We need to collect coins in such a way that we have maximum profit.
Example:
first line represent number of stores
second line represent X,Y,Z. number of coins to pick of each type respectively(A,B,C)
next lines representing value of A,B,C coins present on that store
4
2 1 1
5 3 4
8 6 1
10 3 3
5 1 5
So output -> 26 (5 from first + 6 from second + 10 from third + 5 from fourth)
2 coins of type A(5 + 10)
1 coin of type B(6)
1 coin of type C(5)
How can we solve this problem. Is it a dynamic programming question ?
I have thought of applying backtracking but it will take large amount of time and space.
I have a solution with dynamic programming, and it is O( X * Y * Z * |stores| ). On my code I am assuming that X + Y + Z = N, but that can be easily change to address a more general case where X + Y + Z <= N.
The solution was able to find the correct answer for this specific instance. I hope that the competition is really over and this is not an answer to a problem from an on-going competition.
It is worth to mention that this code find the OPTIMAL solution. You can probably be more efficient with some heuristic, but you will have to give up on finding the Optimal solution.
#include <vector>
#include <algorithm>
#include <utility>
#include <iostream>
#include <array>
using namespace std;
long long solver(const int X, const int Y, const int Z, const vector< array<long long, 3> >& stores )
{
const int total_stores = (int) stores.size();
long long DP[X + 1][Y + 1][Z + 1][total_stores + 1];
// we will consider the stores indexed from [1, ..., total_stores ]

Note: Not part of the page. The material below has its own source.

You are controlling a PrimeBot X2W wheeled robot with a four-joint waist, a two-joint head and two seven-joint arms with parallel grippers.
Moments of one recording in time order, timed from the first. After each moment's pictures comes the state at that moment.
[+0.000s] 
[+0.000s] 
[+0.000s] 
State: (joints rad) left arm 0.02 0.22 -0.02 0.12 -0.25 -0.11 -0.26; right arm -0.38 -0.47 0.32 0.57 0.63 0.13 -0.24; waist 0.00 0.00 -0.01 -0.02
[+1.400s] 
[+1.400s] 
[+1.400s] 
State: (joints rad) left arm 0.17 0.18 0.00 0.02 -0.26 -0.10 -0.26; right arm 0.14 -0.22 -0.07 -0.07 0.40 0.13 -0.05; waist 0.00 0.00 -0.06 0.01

// DP[v1][v2][v3][i] -> Best way of selecting v1 coins of type A,
// v2 coins of type B
// v3 coins of type C
// and we can consider only the stores from [1, ..., i]
// Initializing DP
for(int x = 0; x <= X; ++x)
{
for(int y = 0; y <= Y; ++y)
{
for(int z = 0; z <= Z; ++z)
{
for(int i = 0; i <= total_stores; ++i)
{
DP[x][y][z][i] = 0;
}
}
}
}
// Computing the actual values
for(int x = 0; x <= X; ++x)
{
for(int y = 0; y <= Y && x + y <= total_stores; ++y)
{
for(int z = 0; z <= Z && x + y + z <= total_stores; ++z)
{
for(int i = x + y + z; i <= total_stores; ++i)
{
if( i == 0) continue;
// the values from vector are indexed from 0, but
// here we will index them from 1, so watch out!

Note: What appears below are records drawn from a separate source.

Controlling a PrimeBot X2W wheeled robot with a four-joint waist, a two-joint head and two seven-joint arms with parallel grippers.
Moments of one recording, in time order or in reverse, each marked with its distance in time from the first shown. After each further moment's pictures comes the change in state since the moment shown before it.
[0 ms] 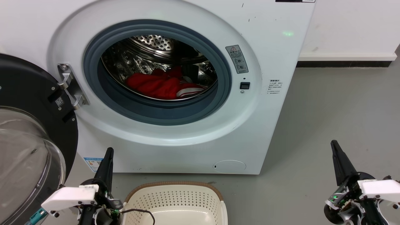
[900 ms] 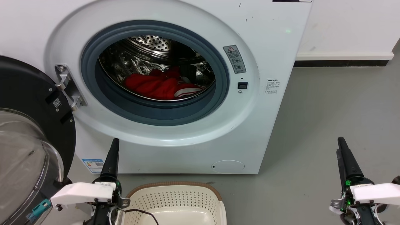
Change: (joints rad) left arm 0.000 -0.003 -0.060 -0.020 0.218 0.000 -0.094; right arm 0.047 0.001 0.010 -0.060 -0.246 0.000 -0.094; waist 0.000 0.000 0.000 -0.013
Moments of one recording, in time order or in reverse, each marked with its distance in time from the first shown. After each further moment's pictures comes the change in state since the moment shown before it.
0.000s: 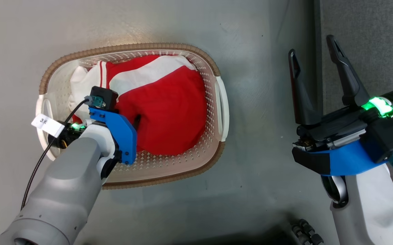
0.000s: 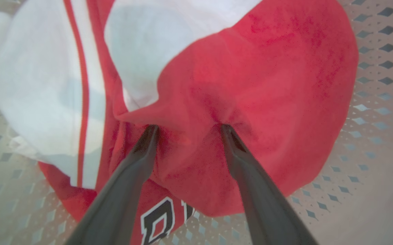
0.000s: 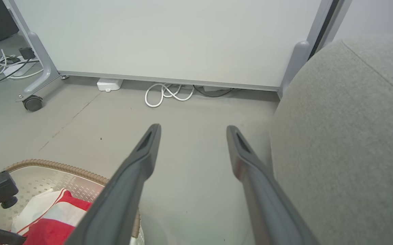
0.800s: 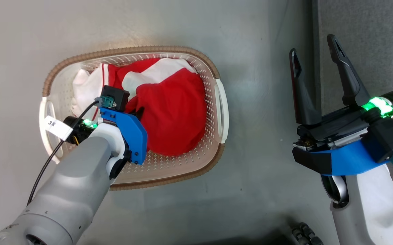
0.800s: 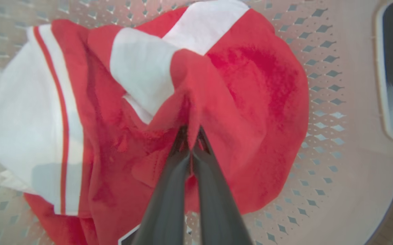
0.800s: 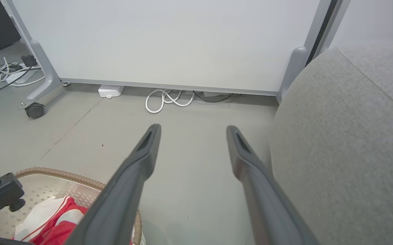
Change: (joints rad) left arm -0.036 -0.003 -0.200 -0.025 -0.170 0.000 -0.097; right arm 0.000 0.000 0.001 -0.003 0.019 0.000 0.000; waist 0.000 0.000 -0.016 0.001
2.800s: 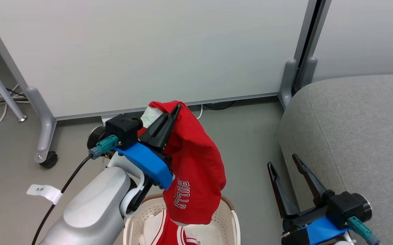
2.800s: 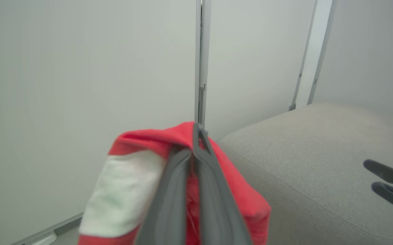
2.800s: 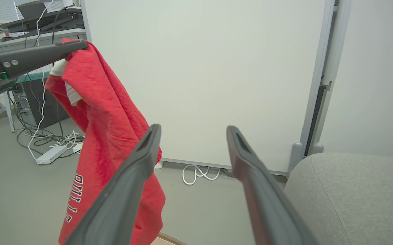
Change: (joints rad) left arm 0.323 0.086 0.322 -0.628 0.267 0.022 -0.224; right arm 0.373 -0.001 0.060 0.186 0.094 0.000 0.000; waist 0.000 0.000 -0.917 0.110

DP[x][y][z][i] = DP[x][y][z][i - 1]; // We have the option of not using any coins from this specific store
if( x > 0) DP[x][y][z][i] = max( DP[x][y][z][i],
DP[x - 1][y][z][i - 1] + stores[i - 1][0]); // We can use the coin A from this store
if( y > 0) DP[x][y][z][i] = max( DP[x][y][z][i],
DP[x][y - 1][x][i - 1] + stores[i - 1][1]); // We can use the coin B from this store
if( z > 0) DP[x][y][z][i] = max( DP[x][y][z][i],
DP[x][y][z - 1][i - 1] + stores[i - 1][2]); // We can use the coin C from this store
}
}
}
}
return DP[X][Y][Z][total_stores];
}
int main()
{
vector< array<long long, 3> > stores;
stores.emplace_back(array<long long, 3>{5, 3, 4} );
stores.emplace_back(array<long long, 3>{8, 6, 1} );
stores.emplace_back(array<long long, 3>{10, 3, 3} );
stores.emplace_back(array<long long, 3>{5, 1, 5} );
const int X = 2;
const int Y = 1;
const int Z = 1;
cout << "value of the solution is = " << solver( X, Y, Z, stores ) << endl;
return 0;
}